■ MATERIAL FOR THE TASK:
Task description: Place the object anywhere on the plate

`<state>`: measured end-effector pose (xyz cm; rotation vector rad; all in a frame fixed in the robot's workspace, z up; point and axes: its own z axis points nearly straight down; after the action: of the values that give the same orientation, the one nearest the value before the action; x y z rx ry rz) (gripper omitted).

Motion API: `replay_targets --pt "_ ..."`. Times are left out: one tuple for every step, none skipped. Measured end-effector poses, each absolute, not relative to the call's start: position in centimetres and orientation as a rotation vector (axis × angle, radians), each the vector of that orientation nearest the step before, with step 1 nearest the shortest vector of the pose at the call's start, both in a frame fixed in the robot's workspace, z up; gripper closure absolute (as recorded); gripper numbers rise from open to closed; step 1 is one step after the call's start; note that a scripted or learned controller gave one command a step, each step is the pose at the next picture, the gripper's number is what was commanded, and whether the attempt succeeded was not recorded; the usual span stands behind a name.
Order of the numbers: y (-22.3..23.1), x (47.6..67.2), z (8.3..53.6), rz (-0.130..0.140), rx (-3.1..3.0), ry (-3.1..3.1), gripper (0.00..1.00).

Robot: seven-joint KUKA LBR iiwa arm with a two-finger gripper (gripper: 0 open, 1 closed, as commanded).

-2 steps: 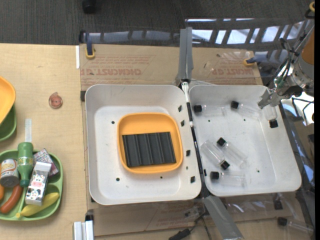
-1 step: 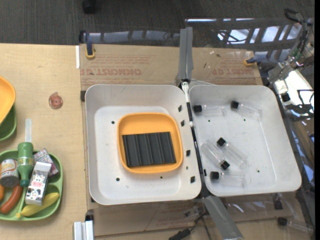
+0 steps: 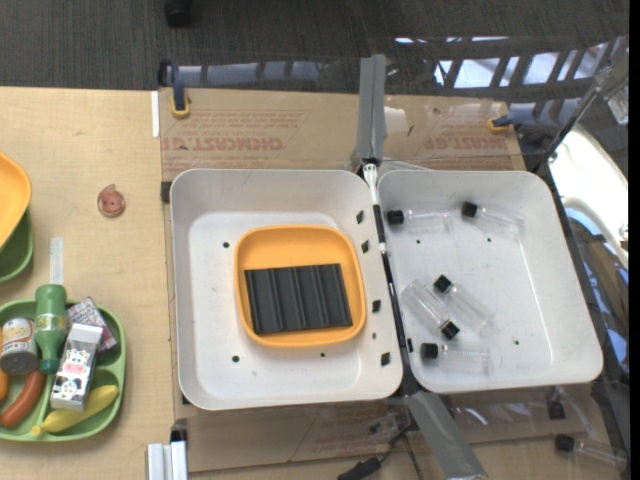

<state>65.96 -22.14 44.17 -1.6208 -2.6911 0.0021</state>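
Note:
An orange plate (image 3: 296,241) with rounded corners sits in the middle of the left white bin (image 3: 205,268). A dark grey ribbed rectangular object (image 3: 303,299) lies flat on the plate and covers most of its floor. Several clear vials with black caps lie scattered in the right white bin (image 3: 545,278). One vial (image 3: 420,217) is at the bin's back left, another vial (image 3: 488,216) is to its right, and a third vial (image 3: 458,355) lies near the front wall.
A green tray (image 3: 100,408) with toy food and a small bottle stands on the wooden bench at the far left. A yellow bowl (image 3: 10,203) is cut off at the left edge. A small pink disc (image 3: 111,201) lies on the bench. Cardboard (image 3: 260,138) underlies both bins.

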Motion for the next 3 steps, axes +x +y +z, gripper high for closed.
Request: replay_targets --pt "-22.1 66.0 44.2 0.002 -1.620 -2.692 0.00" --pt "-22.2 66.0 35.1 0.000 -1.189 -2.909 0.00" --pt "-22.2 64.9 38.9 0.000 -0.799 -3.044 0.00"
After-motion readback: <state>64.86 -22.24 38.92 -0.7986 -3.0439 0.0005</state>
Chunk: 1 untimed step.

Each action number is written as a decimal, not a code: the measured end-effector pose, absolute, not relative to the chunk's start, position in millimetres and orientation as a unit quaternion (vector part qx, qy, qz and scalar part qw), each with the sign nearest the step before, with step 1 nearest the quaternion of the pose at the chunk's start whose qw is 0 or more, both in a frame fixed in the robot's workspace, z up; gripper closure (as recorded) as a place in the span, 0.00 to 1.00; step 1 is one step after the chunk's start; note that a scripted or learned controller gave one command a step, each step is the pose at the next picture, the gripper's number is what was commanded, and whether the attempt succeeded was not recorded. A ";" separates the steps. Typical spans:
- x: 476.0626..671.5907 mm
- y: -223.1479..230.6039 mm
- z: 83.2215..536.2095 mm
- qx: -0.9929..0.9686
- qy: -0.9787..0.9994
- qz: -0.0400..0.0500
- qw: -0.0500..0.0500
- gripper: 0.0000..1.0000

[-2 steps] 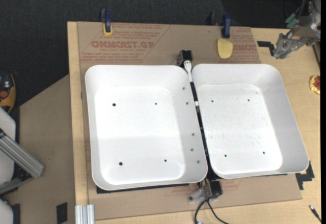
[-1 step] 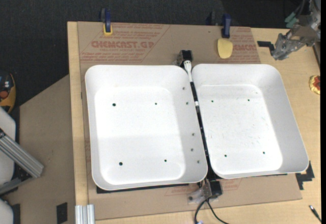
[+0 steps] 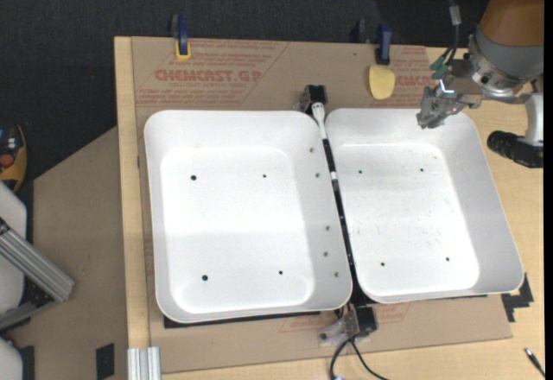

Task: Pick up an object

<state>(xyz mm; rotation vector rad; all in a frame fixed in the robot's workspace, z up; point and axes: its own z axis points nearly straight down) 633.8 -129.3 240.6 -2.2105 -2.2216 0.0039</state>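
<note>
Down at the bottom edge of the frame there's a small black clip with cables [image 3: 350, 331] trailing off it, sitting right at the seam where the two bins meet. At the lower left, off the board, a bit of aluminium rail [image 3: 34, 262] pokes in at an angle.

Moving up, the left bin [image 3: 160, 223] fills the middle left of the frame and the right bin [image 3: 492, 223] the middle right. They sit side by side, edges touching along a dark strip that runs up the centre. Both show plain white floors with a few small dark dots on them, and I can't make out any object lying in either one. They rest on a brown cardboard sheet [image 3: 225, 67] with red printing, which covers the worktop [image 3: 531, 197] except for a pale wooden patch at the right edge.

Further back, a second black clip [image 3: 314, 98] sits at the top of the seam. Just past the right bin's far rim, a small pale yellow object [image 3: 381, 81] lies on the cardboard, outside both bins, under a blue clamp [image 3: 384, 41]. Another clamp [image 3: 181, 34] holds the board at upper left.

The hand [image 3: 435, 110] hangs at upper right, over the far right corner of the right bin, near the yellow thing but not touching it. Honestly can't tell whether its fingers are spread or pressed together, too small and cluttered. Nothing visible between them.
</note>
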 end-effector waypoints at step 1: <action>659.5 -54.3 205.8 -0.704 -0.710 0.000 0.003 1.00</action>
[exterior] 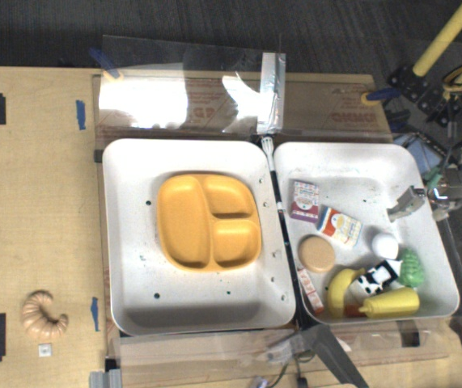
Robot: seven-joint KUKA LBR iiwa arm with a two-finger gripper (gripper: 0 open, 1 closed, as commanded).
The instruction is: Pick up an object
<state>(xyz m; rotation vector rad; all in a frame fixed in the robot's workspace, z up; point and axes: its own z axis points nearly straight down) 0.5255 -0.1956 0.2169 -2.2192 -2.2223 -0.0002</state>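
Plywood-coloured boards cover the bench (36, 217), with black tape marks and short blue tape strips on its left part, and dark carpet-like floor lies beyond its far edge. Two shallow white bins sit side by side: the left bin (125, 233) holds one yellow divided tray (209, 220) near its middle, with three compartments. A clear plastic sheet (182, 95) stands behind the left bin, catching a bright glare. One tan croissant-shaped toy (44, 314) lies on the bench near its front left corner, well apart from both bins. The right bin (352, 164) holds the loose objects: one small purple-and-white packet (304, 199) near its middle, one white carton with orange and blue print (340, 226) just beside it, one tan round disc (318, 255), one white ball (385, 246), one green knobbly toy (411, 270), one black-and-white toy (376, 279), one banana (341, 289) and one yellow bottle (391, 302) along the front edge. Printing on the packets is too small to read. The gripper (406, 204) hangs over the right bin's right side near its far edge, above bare white floor; whether its jaws are apart or together cannot be told, and nothing is seen between them.
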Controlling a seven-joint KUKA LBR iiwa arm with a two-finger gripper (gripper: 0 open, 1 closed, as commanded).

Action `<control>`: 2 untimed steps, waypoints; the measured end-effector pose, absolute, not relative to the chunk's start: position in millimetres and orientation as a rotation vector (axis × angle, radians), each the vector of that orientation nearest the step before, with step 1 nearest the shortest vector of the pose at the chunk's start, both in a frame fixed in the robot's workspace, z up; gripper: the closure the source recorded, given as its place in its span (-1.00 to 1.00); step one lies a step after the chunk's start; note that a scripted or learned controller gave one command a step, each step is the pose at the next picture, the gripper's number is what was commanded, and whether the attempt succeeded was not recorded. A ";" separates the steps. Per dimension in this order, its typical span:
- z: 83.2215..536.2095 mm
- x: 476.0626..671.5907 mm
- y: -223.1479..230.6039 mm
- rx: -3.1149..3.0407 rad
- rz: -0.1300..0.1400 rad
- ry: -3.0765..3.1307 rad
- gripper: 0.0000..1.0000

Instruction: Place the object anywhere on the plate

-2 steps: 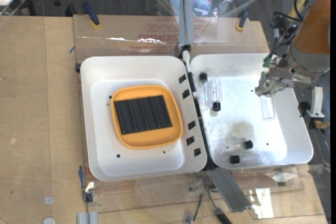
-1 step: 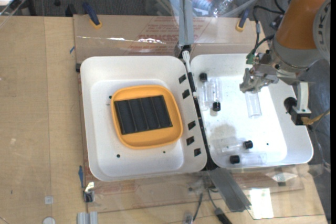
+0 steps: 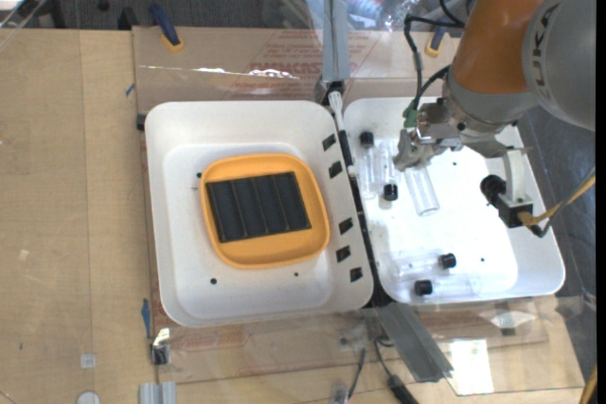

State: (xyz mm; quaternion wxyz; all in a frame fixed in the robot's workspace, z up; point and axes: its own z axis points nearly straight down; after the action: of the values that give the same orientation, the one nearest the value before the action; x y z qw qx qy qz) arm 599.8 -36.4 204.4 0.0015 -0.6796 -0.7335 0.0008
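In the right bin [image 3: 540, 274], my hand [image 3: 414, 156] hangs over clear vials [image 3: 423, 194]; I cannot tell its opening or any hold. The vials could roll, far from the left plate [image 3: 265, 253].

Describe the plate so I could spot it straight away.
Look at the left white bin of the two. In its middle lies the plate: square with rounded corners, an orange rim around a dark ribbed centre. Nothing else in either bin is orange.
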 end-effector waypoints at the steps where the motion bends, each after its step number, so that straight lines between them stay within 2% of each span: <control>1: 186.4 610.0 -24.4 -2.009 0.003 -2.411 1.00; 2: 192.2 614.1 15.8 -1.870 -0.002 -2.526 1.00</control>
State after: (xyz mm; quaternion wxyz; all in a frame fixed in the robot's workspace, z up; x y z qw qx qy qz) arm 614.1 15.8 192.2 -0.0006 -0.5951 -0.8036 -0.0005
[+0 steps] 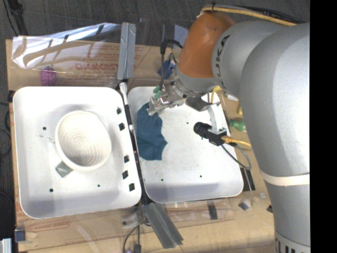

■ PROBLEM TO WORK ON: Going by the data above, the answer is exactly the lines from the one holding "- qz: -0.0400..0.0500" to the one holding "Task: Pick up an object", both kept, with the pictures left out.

■ EXERCISE OUTPUT:
- qz: -0.0400..0.0500
- qw: -0.0500..0.0500
- gripper: 0.0000..1.0000

[-2 steps] 
[-1 step] 
[+0 steps] 

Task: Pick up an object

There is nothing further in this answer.